Ирочка не возила тетю Шуру к врачам, не оплачивала операцию, не покупала телевизор. Зато каждый вечер она слушала про племянницу, маму племянницы, сына подруги, жену сына подруги. Тетя Шура забывала, что уже рассказала, а что еще нет… И Ирочка еще раз слушала, что племянница обнаглела вконец, бессовестная. Мать ее – симулянтка и бездельница. Сын подруги – бездарь и неудачник. А жена сына подруги – стерва, каких поискать. И только Ирочка у Александры Аркадьевны была хорошая, умная, порядочная девочка. Святая буквально.

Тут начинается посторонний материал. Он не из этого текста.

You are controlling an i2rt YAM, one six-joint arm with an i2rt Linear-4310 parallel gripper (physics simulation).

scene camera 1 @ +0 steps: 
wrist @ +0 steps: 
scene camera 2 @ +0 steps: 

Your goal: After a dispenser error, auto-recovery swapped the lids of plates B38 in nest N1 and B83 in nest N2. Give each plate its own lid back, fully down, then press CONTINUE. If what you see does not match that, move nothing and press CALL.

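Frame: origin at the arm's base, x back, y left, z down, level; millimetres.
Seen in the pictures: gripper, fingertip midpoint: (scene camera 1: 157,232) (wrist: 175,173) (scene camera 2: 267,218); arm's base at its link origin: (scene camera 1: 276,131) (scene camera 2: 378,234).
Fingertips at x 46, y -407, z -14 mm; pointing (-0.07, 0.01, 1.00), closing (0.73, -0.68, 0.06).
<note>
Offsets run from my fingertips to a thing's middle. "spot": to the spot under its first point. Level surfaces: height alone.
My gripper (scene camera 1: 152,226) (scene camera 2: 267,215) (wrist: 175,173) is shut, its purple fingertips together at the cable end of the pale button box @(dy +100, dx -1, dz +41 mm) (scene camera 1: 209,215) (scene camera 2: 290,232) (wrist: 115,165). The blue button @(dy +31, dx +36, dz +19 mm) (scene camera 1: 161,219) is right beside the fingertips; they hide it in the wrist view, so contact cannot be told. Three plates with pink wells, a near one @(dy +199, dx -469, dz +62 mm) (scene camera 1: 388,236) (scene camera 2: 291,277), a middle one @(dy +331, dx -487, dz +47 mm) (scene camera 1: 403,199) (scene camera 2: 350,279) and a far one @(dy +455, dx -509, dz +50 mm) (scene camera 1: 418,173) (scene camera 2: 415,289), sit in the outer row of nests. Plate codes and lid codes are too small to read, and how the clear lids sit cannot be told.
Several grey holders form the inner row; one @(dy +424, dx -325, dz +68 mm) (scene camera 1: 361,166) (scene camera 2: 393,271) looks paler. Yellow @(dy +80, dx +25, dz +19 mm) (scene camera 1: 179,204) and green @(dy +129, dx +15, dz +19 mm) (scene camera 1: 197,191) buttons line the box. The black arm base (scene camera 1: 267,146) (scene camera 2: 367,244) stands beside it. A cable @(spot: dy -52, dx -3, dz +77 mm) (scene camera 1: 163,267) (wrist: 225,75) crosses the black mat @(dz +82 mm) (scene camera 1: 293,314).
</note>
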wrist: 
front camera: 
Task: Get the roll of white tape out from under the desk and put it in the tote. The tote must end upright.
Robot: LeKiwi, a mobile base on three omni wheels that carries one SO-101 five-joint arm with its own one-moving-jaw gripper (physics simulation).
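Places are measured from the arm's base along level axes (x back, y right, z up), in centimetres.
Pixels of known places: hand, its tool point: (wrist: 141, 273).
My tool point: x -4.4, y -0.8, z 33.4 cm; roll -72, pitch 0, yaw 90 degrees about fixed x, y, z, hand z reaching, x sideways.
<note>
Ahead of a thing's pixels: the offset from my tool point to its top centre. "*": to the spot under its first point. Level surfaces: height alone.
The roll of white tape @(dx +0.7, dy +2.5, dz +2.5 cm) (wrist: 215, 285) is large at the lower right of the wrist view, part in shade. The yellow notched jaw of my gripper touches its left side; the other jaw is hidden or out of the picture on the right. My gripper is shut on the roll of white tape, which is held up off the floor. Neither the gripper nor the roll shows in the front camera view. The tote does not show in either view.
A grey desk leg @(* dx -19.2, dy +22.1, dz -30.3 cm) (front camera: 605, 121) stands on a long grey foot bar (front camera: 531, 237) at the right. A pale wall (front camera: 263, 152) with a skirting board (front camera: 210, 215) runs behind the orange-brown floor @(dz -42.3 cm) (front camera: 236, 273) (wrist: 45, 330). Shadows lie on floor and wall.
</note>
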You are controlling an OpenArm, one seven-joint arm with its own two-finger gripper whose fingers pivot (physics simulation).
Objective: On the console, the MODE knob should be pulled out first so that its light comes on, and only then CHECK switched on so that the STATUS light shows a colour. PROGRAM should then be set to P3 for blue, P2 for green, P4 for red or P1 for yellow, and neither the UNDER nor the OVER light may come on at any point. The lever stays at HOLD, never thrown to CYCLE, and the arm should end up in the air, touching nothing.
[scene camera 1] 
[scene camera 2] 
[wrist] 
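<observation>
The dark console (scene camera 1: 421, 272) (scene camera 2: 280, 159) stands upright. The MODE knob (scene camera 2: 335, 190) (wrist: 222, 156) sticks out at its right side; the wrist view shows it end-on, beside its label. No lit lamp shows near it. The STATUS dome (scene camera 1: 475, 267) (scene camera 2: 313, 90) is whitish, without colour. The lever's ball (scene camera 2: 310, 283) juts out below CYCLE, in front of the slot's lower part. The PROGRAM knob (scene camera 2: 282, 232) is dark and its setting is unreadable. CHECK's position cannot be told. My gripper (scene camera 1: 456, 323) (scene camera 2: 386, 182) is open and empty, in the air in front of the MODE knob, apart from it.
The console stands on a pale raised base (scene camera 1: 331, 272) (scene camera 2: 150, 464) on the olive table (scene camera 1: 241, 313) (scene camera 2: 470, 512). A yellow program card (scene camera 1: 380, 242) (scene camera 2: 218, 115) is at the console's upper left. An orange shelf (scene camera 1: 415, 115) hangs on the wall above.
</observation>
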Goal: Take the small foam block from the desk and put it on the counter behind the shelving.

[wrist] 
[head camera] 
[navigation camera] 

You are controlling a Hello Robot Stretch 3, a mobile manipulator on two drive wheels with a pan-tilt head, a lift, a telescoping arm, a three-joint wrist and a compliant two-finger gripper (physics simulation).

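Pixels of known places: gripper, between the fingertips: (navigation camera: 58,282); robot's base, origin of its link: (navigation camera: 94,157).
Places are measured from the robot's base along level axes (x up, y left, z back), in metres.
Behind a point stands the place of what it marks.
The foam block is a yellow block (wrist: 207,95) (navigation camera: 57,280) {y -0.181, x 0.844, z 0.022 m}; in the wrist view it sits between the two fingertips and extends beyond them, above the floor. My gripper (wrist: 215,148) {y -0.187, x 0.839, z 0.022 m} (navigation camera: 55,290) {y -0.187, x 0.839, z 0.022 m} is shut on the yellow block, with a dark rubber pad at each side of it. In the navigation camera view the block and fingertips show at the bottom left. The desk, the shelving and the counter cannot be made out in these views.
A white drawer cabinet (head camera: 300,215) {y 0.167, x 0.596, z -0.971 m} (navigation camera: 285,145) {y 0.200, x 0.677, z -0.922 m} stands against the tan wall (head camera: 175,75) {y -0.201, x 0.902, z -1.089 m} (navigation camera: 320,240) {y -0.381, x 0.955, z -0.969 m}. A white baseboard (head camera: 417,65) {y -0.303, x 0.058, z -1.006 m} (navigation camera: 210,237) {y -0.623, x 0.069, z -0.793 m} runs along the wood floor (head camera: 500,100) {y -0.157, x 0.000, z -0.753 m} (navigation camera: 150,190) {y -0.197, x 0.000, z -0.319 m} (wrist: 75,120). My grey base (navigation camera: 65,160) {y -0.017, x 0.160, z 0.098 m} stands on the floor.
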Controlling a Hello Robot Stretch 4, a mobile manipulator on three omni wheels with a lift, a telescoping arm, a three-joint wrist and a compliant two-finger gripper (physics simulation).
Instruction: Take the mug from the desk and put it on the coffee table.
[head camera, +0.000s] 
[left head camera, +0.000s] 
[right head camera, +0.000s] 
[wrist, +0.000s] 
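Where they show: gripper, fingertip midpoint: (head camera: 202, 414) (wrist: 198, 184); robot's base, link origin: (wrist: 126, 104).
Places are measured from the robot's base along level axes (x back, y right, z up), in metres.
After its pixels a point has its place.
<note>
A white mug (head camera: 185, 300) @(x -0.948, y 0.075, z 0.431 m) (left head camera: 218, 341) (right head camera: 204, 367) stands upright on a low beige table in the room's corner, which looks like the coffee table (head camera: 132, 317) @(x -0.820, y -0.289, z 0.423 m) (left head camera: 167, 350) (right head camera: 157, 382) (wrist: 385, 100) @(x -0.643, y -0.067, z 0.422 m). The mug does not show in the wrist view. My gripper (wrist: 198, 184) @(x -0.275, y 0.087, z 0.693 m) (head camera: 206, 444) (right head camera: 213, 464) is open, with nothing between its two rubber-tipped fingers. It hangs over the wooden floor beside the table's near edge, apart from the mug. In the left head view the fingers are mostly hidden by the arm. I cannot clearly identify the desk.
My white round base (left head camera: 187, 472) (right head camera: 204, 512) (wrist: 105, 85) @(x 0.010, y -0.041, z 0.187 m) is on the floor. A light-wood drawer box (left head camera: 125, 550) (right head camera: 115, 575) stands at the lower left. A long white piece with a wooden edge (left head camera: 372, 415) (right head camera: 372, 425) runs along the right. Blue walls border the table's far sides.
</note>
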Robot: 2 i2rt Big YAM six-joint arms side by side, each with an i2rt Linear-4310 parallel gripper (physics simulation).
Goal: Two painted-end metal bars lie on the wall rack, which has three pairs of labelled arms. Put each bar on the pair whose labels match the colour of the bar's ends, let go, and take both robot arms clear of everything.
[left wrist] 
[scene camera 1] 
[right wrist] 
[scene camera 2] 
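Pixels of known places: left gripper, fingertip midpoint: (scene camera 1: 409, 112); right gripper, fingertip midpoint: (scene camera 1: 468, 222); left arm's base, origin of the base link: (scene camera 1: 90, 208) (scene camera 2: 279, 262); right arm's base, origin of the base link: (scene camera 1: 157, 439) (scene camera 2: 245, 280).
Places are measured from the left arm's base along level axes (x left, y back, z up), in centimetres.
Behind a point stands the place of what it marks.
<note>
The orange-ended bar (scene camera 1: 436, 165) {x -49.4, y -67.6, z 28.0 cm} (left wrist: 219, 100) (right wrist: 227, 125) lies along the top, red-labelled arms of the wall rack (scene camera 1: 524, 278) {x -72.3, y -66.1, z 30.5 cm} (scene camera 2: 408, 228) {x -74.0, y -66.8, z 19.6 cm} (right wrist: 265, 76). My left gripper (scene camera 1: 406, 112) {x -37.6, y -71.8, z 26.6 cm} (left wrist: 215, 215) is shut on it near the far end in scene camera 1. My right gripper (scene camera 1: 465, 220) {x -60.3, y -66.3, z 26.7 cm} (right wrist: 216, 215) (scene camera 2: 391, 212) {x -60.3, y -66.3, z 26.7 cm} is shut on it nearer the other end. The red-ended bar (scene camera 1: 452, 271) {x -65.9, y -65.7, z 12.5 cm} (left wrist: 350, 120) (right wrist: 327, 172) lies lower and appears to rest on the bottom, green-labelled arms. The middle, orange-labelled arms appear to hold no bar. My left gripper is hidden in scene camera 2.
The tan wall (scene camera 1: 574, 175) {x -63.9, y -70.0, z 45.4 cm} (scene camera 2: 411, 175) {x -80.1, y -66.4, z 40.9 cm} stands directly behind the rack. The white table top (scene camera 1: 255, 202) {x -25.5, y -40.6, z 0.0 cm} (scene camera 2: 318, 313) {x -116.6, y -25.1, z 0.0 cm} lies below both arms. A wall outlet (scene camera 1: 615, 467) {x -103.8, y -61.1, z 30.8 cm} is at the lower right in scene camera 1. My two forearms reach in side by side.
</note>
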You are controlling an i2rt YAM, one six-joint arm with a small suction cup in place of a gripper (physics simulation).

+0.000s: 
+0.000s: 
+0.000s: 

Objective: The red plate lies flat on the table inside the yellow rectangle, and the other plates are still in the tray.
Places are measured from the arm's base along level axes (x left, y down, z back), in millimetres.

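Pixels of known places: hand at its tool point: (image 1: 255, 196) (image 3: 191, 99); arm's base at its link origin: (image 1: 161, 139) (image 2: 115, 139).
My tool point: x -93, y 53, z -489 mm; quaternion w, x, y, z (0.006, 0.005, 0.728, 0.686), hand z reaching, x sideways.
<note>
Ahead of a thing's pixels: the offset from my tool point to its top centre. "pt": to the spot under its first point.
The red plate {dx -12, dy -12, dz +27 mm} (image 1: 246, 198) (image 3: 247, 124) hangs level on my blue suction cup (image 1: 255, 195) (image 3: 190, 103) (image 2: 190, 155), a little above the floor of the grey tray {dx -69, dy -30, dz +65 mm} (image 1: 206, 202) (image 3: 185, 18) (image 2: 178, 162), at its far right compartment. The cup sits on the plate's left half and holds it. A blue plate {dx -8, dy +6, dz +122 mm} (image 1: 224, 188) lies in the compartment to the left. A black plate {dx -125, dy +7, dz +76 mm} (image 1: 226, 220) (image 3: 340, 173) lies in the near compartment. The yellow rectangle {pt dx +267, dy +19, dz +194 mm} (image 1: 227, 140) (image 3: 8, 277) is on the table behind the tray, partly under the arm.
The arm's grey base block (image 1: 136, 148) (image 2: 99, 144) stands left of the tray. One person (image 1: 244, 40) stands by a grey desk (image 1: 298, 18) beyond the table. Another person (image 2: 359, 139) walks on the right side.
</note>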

– Да, тетя Шура, вы совершенно правы, – поддакивала Ирочка. Она не рассчитывала на квартиру и вообще ни на что не рассчитывала, просто не могла отказать одинокой больной женщине в такой малости – поговорить по телефону.

Все это длилось не месяц, не два, а много лет. Разговоры, скандалы перетекали из пустого в порожнее. Настя звонила все реже, Альберт тоже приезжал по большим праздникам. А Ирочка подсылала к телефону сына, который говорил, что мамы дома нет, потому что Ирочке муж был важнее, чем тетя Шура.

Тетя Шура умерла в одиночестве. Ее нашли через три дня соседи – от квартиры попахивало. Так уж получилось, что племянница Настя похоронила маму, которая умерла в своей квартире, а не в богадельне, в своей кровати, а не на казенной койке, в объятиях дочери, а не санитарки. Умерла быстро, оттолкнув в последний раз руки дочери. Настя впервые за много лет уехала отдыхать.

Альберт отмечал свадьбу сына за городом. Эльвира была довольна – невеста оказалась с приданым в виде квартиры, из хорошей семьи. А у Ирочки заболели все разом – муж, сын и дочка. Она металась от одного к другому с каплями и платками и даже не обратила внимания на то, что вечером телефон молчит.

Да, тот самый брат, которому тетя Шура собиралась завещать квартиру, умер двумя днями раньше. Только тетя Шура об этом так и не узнала.